Think about your clothes: those synthetic fabrics were made from hydrocarbons that came out of an oil well. Chemically, they originated in some vast, dripping, decomposing prehistoric swamp. Once they were plants, waving in the sun and wind, beaten by rains of long, long ago …or creatures ploughing around in the primeval muck.
The wool you’re wearing was once on the back of a sheep. Where? Some sprawling Australian sheep station? A moist, misty Scottish hillside? Some coyote-threatened threatened flock in North America? Can you imagine the particular sheep? What hands sheared the sheep and graded the wool and baled it? It was dyed and milled and woven. People did that and many of them are probably doing the same work today.
Your genuine cotton grew on a plant … where? The Nile Delta perhaps, where Mark Antony once made his fated way? Or was it Uzbekistan, the world’s second-largest exporter of cotton where children as young as seven are conscripted to help bring in the annual harvest. Where was it processed? In Turkey or the Phillippines, both notorious for sweatshop labour practices? Your leather? That was once the hide of a cow or bull, or some other animal that grazing pastures you may never see.
Everything you touch, smell or see is like that, a moment is a story that has yet to be concluded.

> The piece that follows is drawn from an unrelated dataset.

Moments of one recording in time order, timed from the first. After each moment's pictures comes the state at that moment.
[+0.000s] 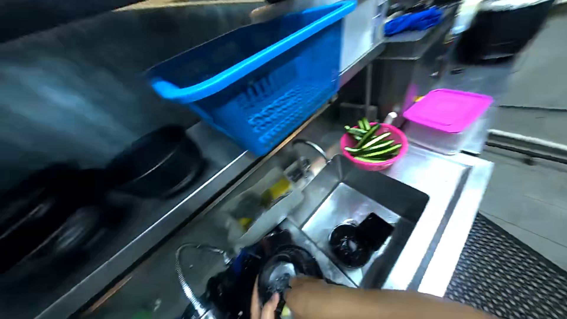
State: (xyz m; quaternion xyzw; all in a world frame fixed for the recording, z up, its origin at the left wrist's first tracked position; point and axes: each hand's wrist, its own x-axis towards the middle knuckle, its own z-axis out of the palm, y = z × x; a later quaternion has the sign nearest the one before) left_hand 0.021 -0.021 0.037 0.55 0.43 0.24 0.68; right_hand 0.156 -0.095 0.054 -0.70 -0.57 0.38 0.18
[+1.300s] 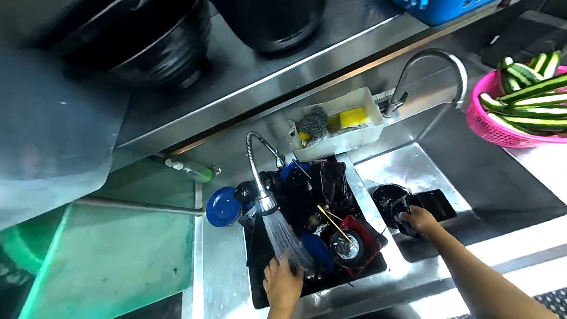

And, once upon a time, every atom heavier than hydrogen was formed in the cataclysmic collapse of a dying star, then flung out into space to coalesce into the shape of the world we inhabit. Everything — a person, a place, an object — nudges everything else and is poised, ready to catapult us into experiences we don’t have time to consider … unless we choose to enter into them.
Categories — the way we’re inclined to name experience with the most obvious, habit-formed label — can trip us up because they can hide our own experience from us, they can hide, even to us, the true, personal measure of an event or ongoing experience. Few categories are as clear, as consistent or as closed as we routinely assume. We get a most of our categories from our culture and, when we stop to think about it, it’s all pretty obvious, but our culture — by way of our routines — ensnares us in habit-formed ways of thinking so snugly that it seldom occurs to us to re-examine them. Who has the time?
We all, and each of us, are surrounded by constant opportunities to rediscover, reshape and refresh our world. Taking charge of “my” story frees me to lead “my” life without loads of wanton baggage. Taking charge of “our” story helps us to shape the community that gives us our courage.
We don’t need a press campaign or massive social networking effort to do that: we simply need to express and present our essential values, insights and discovered meanings by telling the stories that are “true” to us.
The narratives we make, shared in our regular contacts with friends and the people who matter most to us, have the power to transform our lives, and our communities. It’s something we can do as we go about doing whatever it is that we do… just by sharing OUR stories.